I have a view that is supposed to redirect to /accounts/login/?next=/amos/
when a user tries to access /amos
when they aren't logged in. In order to do test for this, I use the following test:
import urllib
# I actually define this function elsewhere, I placed it here for brevity's sake
def url_with_querystring(path, **kwargs):
return path + '?' + urllib.urlencode(kwargs)
def setUp(self):
self.client = Client()
def test_call_view_denies_anonymous(self):
target_url = reverse('amos_index')
redirect_url = url_with_querystring(reverse('login'), next='/amos/')
response = self.client.get(target_url, follow=True)
self.assertRedirects(response, redirect_url)
response = self.client.post(target_url, follow=True)
self.assertRedirects(response, redirect_url)
The error occurs with self.assertRedirects(response, redirect_url)
. Specifically, it raises this error:
AssertionError: Response redirected to '/accounts/login/?next=/amos/', expected '/accounts/login/?next=%2Famos%2F'
Obviously, the error comes from /
not being equal to %2F
. The redirect URL returned by response
seems to just be a raw string, while the self-defined function returns a properly URL-encoded string. What should I do in this case? Should I just not URL-encode it or is this an issue with django.test.client
?
EDIT: I've read a previously raised bug over at the DjangoProject website. From what I understood, it seems that this is intended behaviour? That is, within Django's internal systems, URLs are not encoded.

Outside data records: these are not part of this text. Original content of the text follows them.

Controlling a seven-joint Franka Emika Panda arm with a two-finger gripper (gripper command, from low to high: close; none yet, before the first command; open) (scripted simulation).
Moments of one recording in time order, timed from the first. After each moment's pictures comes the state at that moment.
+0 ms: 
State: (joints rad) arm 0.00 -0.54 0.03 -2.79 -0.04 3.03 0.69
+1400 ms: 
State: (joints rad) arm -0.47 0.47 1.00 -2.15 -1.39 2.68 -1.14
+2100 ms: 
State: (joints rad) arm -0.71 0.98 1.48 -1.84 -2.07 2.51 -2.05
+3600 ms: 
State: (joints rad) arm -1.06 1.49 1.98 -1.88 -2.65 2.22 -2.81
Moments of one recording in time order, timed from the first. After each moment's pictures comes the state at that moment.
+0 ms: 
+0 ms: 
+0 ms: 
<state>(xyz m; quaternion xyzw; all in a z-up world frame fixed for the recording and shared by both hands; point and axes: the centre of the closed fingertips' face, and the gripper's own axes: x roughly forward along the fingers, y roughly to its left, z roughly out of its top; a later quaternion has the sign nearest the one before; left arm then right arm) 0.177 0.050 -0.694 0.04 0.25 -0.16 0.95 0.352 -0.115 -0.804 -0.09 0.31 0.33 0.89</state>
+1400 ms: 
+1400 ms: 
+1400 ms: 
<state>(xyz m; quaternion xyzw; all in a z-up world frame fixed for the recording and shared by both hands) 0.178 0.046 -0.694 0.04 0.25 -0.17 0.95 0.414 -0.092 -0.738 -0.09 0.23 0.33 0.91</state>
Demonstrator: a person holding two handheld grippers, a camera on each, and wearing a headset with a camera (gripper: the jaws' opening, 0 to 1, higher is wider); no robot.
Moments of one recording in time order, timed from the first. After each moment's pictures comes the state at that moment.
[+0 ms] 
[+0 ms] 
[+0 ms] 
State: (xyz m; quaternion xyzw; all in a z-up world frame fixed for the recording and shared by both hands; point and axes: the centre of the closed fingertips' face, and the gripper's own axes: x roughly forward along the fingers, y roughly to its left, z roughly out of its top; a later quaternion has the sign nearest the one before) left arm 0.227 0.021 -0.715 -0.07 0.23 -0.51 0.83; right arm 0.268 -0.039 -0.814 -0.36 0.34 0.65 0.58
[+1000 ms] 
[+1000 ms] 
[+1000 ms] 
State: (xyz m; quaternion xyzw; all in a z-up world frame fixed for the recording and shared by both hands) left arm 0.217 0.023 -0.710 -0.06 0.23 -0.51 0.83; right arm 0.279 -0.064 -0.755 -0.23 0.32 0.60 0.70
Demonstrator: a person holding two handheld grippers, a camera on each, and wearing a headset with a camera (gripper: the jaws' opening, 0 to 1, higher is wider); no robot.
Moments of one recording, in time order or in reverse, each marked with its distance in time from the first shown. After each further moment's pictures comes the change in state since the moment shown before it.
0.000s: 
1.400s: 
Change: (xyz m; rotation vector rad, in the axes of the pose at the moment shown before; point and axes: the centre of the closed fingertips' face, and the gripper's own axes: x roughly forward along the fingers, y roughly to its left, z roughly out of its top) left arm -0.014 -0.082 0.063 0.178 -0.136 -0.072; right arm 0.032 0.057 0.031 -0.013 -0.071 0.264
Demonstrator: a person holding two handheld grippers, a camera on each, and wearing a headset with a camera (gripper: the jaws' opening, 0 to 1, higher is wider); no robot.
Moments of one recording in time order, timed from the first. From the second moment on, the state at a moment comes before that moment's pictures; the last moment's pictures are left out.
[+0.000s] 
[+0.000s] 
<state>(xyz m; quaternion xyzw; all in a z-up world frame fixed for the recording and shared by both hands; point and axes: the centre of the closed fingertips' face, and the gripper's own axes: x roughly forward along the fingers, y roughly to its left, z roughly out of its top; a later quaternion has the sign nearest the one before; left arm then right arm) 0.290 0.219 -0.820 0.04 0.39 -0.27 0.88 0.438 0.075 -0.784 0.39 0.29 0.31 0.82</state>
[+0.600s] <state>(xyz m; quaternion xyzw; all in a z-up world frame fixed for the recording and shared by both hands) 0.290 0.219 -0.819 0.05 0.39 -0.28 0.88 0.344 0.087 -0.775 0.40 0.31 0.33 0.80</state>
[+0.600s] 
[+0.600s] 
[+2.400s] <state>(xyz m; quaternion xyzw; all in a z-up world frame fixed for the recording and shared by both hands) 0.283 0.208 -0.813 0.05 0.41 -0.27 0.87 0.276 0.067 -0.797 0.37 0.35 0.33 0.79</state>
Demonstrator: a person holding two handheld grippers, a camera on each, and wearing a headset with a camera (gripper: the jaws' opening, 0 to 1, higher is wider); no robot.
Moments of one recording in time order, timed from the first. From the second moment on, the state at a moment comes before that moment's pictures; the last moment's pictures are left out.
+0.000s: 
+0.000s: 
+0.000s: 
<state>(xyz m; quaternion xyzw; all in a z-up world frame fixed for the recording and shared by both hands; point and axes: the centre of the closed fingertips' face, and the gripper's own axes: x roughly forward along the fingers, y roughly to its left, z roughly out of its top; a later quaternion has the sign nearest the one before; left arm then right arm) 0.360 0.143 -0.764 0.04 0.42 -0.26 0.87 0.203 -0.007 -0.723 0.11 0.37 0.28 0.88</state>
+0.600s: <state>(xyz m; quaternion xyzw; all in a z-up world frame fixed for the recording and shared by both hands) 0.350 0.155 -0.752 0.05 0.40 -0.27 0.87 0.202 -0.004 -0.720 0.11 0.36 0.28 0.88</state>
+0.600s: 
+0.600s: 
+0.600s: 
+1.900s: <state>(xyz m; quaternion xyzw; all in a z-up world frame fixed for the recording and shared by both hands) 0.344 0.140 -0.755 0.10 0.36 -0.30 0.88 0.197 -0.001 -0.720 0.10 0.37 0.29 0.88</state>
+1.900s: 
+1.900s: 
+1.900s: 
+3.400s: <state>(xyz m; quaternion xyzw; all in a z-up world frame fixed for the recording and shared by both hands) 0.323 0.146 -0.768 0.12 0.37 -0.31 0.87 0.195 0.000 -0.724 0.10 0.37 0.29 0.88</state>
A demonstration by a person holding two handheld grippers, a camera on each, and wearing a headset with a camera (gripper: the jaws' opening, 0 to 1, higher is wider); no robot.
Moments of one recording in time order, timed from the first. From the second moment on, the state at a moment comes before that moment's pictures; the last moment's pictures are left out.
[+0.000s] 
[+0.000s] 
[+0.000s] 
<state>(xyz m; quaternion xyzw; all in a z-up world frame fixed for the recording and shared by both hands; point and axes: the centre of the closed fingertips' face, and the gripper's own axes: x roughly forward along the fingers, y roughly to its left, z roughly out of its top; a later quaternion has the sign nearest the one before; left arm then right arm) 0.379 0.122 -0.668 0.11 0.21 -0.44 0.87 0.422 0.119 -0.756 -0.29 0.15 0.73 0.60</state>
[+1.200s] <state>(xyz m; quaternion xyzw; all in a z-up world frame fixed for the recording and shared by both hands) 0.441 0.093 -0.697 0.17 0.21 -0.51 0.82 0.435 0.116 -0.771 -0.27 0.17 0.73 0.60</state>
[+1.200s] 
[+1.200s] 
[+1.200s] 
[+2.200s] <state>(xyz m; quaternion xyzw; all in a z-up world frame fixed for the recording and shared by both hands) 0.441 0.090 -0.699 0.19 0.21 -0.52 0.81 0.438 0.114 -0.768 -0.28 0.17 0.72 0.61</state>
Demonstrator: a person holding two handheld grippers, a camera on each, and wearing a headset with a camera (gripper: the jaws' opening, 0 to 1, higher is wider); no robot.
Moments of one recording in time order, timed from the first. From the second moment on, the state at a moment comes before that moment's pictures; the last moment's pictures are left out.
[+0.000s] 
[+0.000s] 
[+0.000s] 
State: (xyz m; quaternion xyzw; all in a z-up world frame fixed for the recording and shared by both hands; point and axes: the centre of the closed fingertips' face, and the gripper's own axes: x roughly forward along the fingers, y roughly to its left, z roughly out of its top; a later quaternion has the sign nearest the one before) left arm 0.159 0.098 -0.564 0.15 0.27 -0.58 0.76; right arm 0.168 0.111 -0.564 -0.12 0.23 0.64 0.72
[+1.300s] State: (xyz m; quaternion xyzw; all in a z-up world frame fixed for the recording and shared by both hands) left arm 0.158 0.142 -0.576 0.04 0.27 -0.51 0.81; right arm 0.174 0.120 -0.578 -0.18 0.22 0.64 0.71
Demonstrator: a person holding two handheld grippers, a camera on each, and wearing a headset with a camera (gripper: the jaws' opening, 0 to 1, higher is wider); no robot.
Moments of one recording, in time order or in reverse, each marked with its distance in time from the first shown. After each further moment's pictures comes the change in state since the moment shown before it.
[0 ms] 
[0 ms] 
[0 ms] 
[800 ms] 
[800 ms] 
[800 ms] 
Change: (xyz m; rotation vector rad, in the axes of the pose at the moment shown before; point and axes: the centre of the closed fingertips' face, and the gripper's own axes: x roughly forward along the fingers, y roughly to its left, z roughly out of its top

Would like some insight from more experienced people, thank you!
If you look at Django's redirect_to_login
method, which is used by the decorators like login_required
, you can see that it treats forward slashes as a safe character and doesn't encode them.
login_url_parts[4] = querystring.urlencode(safe='/')
You could mimic this behaviour in your test. However, I think it would be easiest to simply not urlencode the string. The important thing to test is that anonymous users are redirected. There should already be tests in Django to make sure that the url is encoded appropriately, so I'm not sure there's much to gain by repeating this.